### [WORK TO BE COMPLETED]
Based on the entries below, how many lines contain the word "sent"? Respond with only the number.

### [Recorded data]
* * *
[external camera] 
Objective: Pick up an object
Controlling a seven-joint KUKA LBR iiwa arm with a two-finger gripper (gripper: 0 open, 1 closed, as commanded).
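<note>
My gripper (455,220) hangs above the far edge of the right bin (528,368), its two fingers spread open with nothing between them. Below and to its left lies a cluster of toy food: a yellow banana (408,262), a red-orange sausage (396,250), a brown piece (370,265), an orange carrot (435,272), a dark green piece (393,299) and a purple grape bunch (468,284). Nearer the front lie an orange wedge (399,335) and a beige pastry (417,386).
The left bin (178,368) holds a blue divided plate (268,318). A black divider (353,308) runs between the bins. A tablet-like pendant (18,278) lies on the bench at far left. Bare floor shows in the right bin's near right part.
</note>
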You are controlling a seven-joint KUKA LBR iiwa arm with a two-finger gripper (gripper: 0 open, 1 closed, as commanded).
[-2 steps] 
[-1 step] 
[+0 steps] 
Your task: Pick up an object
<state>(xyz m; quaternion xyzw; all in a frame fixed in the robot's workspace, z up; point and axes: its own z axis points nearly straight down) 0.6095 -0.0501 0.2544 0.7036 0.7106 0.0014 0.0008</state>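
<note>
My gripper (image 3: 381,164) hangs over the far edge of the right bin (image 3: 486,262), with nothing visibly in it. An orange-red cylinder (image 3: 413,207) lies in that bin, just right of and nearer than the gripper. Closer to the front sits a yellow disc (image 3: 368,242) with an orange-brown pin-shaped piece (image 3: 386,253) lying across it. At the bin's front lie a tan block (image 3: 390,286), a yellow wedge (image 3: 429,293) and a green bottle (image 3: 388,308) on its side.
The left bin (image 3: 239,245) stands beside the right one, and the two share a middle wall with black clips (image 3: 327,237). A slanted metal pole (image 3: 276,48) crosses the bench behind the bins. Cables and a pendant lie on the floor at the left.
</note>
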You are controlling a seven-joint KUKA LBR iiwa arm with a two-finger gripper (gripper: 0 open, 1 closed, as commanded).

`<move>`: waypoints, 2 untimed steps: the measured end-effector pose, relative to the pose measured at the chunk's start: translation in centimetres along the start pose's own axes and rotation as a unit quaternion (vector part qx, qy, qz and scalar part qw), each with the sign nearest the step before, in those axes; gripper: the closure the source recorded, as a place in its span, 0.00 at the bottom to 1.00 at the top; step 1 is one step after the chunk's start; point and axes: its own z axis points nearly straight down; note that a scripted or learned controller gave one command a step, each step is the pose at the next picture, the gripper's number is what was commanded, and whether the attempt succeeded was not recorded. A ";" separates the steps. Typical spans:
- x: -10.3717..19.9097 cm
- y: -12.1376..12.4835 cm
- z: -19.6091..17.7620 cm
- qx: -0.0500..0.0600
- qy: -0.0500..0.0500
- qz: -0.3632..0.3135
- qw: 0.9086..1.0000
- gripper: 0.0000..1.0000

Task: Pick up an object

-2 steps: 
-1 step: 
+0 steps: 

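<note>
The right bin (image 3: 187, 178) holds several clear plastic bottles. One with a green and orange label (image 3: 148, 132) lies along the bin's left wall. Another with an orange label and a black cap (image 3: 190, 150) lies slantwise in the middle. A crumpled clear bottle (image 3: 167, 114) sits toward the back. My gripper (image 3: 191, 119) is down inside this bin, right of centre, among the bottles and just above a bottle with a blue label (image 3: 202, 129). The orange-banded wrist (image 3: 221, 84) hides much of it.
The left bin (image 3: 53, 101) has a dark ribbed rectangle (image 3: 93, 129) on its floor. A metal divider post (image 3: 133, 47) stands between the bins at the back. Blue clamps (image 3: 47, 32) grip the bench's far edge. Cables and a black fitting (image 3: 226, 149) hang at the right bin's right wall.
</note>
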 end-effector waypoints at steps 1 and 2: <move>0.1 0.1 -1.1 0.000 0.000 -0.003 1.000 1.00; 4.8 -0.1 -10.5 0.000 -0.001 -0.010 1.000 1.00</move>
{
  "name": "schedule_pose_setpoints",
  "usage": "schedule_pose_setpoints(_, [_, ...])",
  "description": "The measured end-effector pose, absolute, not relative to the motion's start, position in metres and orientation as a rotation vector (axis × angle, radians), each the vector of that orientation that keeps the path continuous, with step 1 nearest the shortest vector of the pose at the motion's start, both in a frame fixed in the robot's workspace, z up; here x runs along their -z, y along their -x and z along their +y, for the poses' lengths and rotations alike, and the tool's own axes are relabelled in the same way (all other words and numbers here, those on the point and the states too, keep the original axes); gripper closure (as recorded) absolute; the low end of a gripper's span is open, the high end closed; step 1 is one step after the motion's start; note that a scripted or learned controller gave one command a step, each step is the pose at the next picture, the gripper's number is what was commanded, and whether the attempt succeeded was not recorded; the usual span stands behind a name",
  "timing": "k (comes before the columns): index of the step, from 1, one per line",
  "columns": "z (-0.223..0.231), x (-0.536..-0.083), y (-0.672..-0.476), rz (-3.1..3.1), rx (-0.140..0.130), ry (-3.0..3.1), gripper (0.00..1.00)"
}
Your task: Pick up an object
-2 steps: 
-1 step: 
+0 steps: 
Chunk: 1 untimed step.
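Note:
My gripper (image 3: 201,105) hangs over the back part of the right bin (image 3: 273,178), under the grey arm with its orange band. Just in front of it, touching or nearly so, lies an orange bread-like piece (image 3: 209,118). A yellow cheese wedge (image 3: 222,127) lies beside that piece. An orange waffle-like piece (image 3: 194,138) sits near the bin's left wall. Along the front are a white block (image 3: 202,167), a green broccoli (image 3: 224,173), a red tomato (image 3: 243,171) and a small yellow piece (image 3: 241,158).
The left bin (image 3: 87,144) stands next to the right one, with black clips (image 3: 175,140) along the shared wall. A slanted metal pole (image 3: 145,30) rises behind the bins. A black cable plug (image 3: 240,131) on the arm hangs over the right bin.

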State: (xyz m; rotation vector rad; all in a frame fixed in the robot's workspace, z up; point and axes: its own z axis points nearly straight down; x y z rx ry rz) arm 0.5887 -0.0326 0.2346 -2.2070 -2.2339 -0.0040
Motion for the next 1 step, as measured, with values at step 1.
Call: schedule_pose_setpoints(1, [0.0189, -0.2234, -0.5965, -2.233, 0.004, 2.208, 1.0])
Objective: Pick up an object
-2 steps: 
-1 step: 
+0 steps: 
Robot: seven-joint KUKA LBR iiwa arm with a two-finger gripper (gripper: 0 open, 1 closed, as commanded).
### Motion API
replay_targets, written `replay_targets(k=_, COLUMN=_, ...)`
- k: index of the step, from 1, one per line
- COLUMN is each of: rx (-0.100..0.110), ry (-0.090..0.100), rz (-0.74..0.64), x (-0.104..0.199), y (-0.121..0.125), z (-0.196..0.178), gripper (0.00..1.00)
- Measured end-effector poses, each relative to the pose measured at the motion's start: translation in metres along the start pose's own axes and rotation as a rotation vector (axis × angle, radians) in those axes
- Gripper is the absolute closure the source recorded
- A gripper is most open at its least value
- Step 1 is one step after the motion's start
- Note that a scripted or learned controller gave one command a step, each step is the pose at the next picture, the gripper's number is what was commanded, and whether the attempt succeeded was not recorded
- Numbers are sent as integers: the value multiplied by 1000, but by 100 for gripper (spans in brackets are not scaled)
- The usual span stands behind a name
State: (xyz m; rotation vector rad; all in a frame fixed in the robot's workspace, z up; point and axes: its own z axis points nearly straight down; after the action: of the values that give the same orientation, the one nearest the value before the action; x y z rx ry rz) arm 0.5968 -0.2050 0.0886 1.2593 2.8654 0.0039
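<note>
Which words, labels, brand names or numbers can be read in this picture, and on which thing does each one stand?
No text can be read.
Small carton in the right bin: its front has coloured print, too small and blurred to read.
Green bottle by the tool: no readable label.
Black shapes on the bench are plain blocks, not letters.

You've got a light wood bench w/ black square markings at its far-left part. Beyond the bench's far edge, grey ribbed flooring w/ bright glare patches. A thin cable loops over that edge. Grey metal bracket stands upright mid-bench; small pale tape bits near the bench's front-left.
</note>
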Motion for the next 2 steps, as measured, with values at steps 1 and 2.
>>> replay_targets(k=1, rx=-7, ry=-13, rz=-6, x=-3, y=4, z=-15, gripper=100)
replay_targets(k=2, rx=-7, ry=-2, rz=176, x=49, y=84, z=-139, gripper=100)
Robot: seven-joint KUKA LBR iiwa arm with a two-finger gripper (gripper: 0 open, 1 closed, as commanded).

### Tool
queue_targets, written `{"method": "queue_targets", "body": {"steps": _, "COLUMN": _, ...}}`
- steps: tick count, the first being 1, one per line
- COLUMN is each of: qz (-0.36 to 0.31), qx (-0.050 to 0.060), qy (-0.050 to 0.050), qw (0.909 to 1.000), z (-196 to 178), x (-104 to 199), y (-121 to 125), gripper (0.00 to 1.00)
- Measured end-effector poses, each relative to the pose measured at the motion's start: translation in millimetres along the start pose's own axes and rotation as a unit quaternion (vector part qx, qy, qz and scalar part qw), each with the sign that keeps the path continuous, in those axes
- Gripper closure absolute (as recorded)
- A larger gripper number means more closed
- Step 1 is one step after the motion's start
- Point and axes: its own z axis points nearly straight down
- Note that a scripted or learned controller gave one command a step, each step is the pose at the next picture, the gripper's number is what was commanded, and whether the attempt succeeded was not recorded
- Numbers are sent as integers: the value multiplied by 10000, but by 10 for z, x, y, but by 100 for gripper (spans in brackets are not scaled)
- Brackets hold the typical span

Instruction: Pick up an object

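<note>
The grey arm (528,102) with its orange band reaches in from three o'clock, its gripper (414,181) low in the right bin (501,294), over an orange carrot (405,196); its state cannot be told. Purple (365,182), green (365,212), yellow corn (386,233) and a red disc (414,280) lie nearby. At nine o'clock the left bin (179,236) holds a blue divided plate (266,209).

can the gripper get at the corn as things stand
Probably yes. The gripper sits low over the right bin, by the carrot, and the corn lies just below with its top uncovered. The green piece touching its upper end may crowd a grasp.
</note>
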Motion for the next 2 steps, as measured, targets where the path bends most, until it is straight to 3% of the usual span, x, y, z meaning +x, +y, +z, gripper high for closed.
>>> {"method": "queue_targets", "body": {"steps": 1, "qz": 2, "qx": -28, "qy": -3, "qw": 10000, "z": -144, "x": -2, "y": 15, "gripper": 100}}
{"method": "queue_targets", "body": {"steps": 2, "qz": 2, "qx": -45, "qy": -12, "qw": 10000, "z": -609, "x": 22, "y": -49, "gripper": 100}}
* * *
### [TASK RESULT]
2